#### Provided data
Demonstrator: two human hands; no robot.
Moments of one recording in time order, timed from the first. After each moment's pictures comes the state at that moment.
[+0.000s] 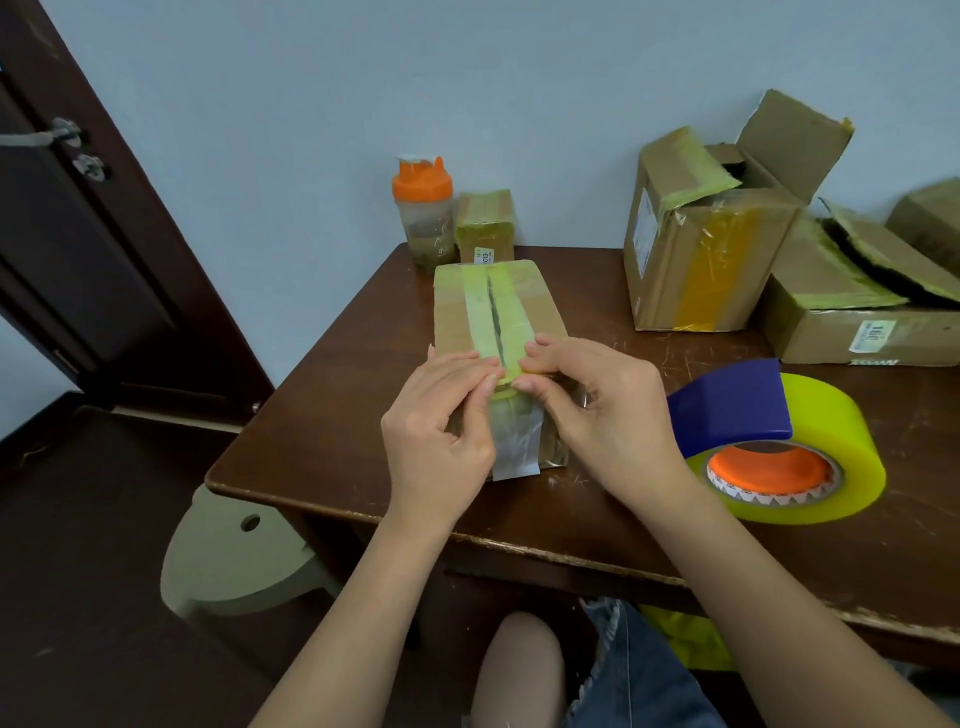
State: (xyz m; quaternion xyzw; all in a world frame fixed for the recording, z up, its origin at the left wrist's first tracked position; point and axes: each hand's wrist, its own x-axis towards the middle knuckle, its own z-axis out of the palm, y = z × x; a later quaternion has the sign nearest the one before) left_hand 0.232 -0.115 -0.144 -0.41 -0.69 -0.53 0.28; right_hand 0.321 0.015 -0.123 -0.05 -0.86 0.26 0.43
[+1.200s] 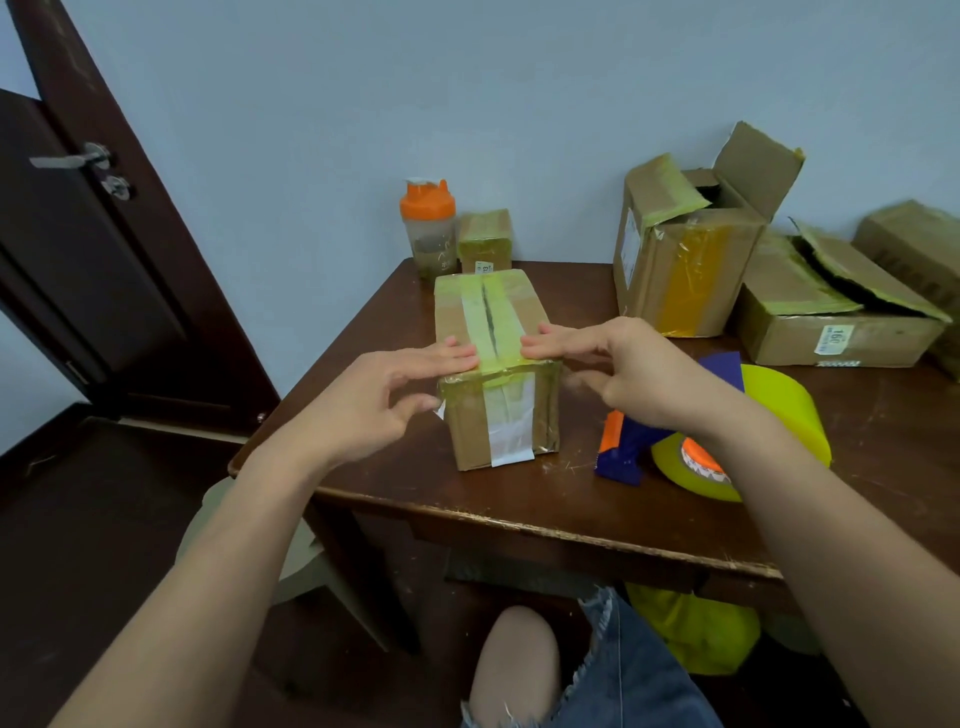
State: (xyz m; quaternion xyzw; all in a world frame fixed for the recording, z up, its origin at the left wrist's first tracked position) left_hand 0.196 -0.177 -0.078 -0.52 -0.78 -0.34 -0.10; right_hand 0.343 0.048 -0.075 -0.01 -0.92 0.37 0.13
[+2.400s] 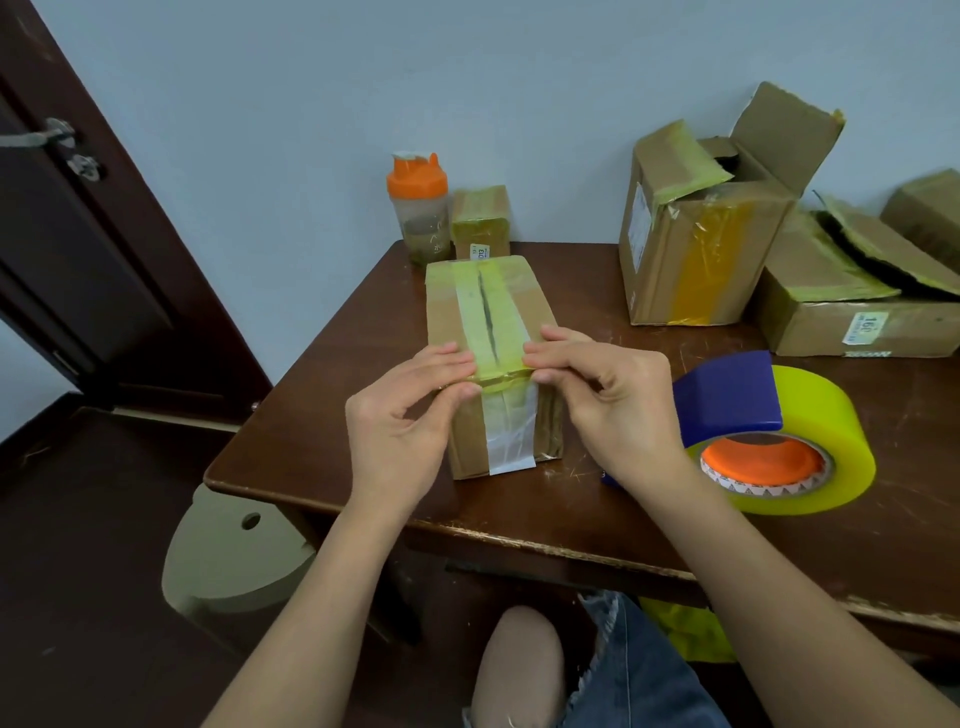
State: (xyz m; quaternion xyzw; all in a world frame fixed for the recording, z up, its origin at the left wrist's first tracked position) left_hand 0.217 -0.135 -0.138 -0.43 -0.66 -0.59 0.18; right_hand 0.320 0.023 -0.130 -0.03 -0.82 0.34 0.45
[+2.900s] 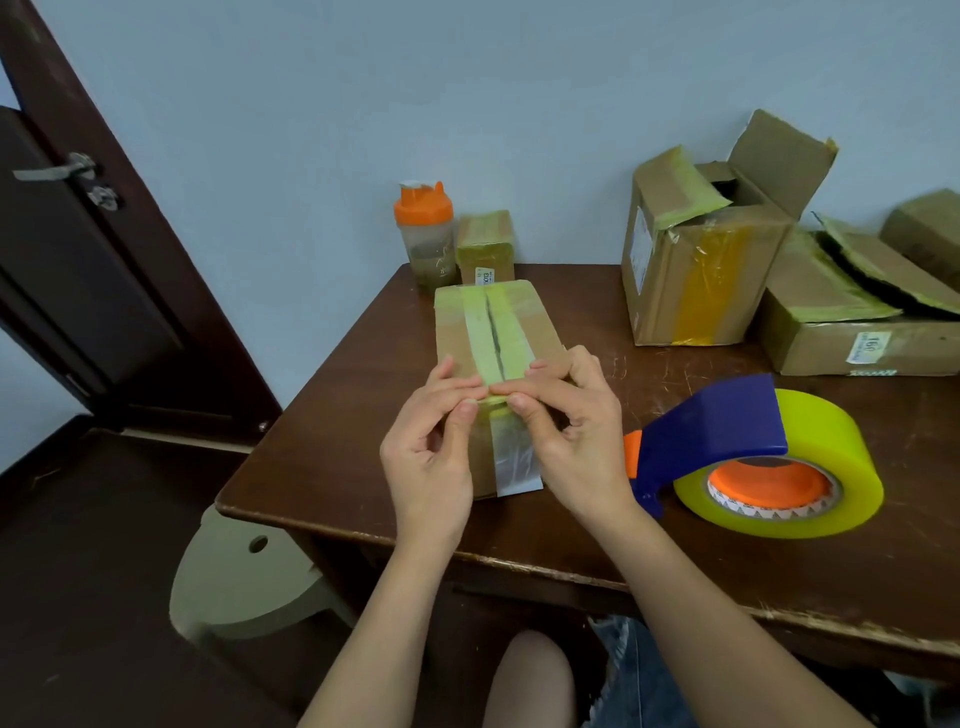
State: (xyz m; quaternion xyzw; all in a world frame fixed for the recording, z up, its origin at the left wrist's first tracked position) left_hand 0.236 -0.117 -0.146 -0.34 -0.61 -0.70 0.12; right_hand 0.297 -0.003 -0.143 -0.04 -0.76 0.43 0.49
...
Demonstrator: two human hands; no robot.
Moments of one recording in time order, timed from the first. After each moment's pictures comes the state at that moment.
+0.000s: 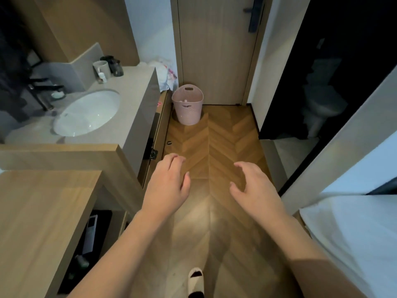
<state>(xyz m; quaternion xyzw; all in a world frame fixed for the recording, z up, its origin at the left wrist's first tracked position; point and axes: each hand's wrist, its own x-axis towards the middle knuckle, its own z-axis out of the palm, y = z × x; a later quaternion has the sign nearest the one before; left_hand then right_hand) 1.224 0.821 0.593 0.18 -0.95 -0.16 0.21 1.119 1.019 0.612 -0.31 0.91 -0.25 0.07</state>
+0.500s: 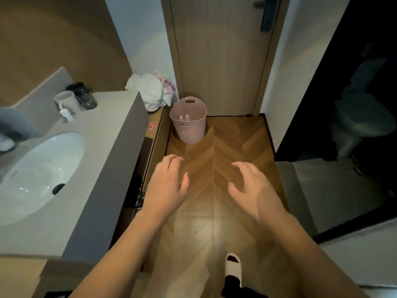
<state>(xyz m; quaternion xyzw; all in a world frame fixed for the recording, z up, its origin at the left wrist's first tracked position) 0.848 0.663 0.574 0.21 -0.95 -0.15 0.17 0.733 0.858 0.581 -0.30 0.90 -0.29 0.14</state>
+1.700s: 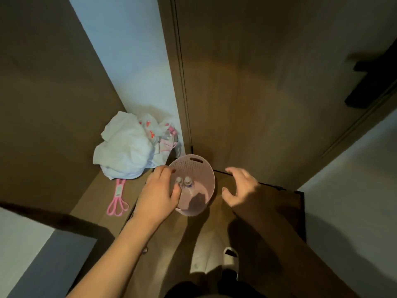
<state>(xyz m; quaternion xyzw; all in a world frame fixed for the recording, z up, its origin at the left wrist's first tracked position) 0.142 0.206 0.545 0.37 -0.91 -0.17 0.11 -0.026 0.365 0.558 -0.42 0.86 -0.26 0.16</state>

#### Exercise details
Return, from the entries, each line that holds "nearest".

#### Answer space
State: (xyz m; quaternion xyzw; all in a world frame fixed for the recording, z up, its origin at the left wrist's first tracked position; point and axes: each hand's wrist, its own x-axis towards the middle knuckle, its own z-axis out of the palm, y = z × x; a later quaternion has the sign nearest the one before) left_hand 0.232 -0.115 -0.144 -0.41 -0.69 -0.53 0.28; right_hand 0.321 0.015 -0.123 -0.05 -0.86 0.26 0.43
<state>(xyz m; quaternion xyzw; all in a world frame fixed for the recording, z up, its origin at the left wrist's first tracked position; point and axes: each hand's wrist, its own x-axis towards the middle knuckle, its own z-axis out of the palm, y = z × x; a later quaternion has the sign nearest the one before; left_hand then right_hand) 1.224 0.821 0.593 0.18 -0.95 -0.16 0.21 1.119 1.019 0.612 -0.31 0.91 -0.25 0.07</state>

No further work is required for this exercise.